TASK DETAILS: Retype the data below verbatim; pictures do not belong in the copy.

MATERIAL PROVIDED:
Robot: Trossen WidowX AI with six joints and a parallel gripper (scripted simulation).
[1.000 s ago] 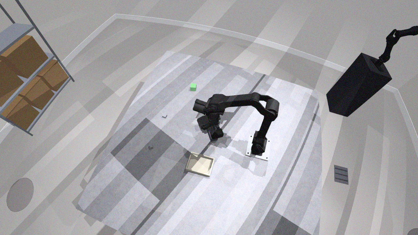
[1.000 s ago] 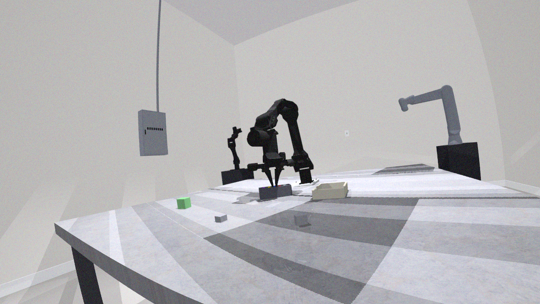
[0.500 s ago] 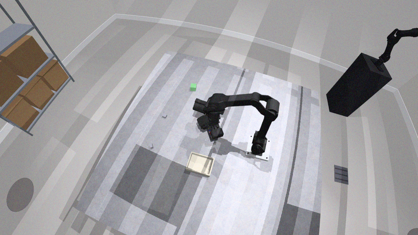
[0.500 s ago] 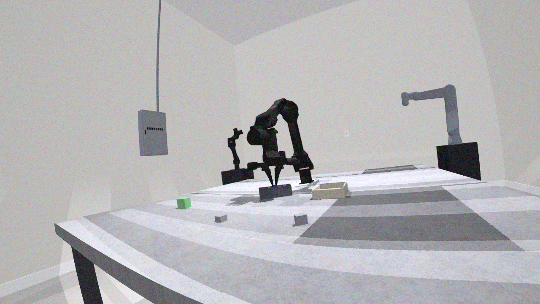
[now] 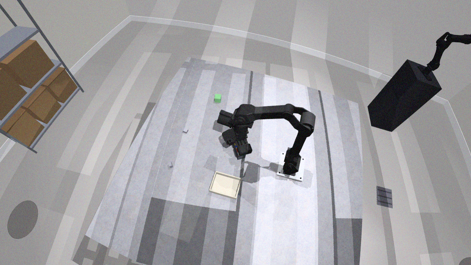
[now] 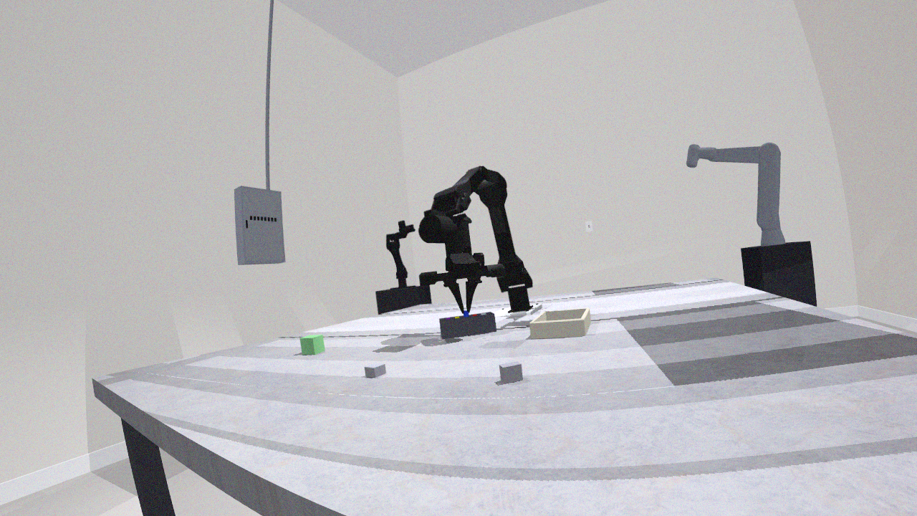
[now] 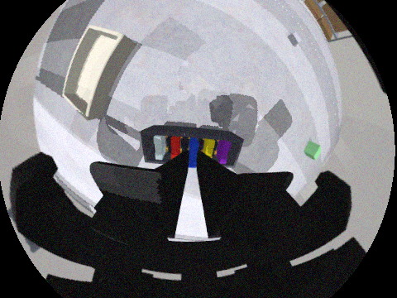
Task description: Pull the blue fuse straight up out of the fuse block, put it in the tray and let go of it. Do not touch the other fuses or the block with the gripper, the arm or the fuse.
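Now: gripper tip 210 mm to the right of the cream tray, 40 mm above it and 10 mm short of it.
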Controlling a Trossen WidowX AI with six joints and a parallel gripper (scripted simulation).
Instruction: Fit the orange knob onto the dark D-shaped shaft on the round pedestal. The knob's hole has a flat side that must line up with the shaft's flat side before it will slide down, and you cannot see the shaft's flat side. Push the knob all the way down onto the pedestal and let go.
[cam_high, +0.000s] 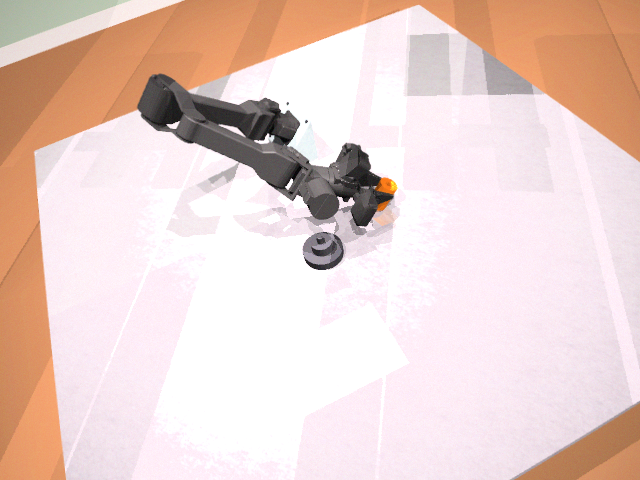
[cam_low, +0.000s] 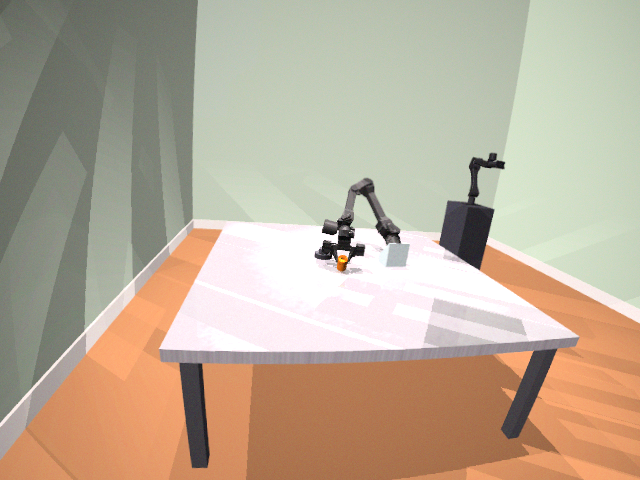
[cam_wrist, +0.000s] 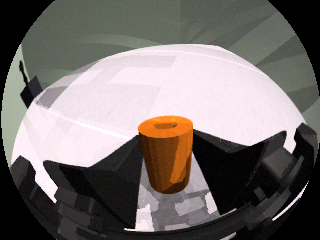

ANSWER TO THIS TASK:
Robot: Trossen WidowX AI with six joints and a parallel gripper (scripted simulation).
[1.000 s ago] 
[1.000 s ago] 
[0.500 s ago] 
[0.500 s ago] 
[now] 
[now] 
[now] 
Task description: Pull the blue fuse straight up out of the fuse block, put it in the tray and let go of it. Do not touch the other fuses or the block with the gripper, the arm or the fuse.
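Now: gripper tip 210 mm to the right of the cream tray, 40 mm above it and 10 mm short of it.
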Controlling a Trossen WidowX AI with six joints and a parallel gripper (scripted simulation).
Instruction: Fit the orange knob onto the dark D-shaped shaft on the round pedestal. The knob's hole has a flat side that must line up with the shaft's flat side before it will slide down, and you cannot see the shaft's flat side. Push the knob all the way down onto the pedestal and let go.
[cam_high, +0.000s] 
[cam_low, +0.000s] 
[cam_wrist, +0.000s] 

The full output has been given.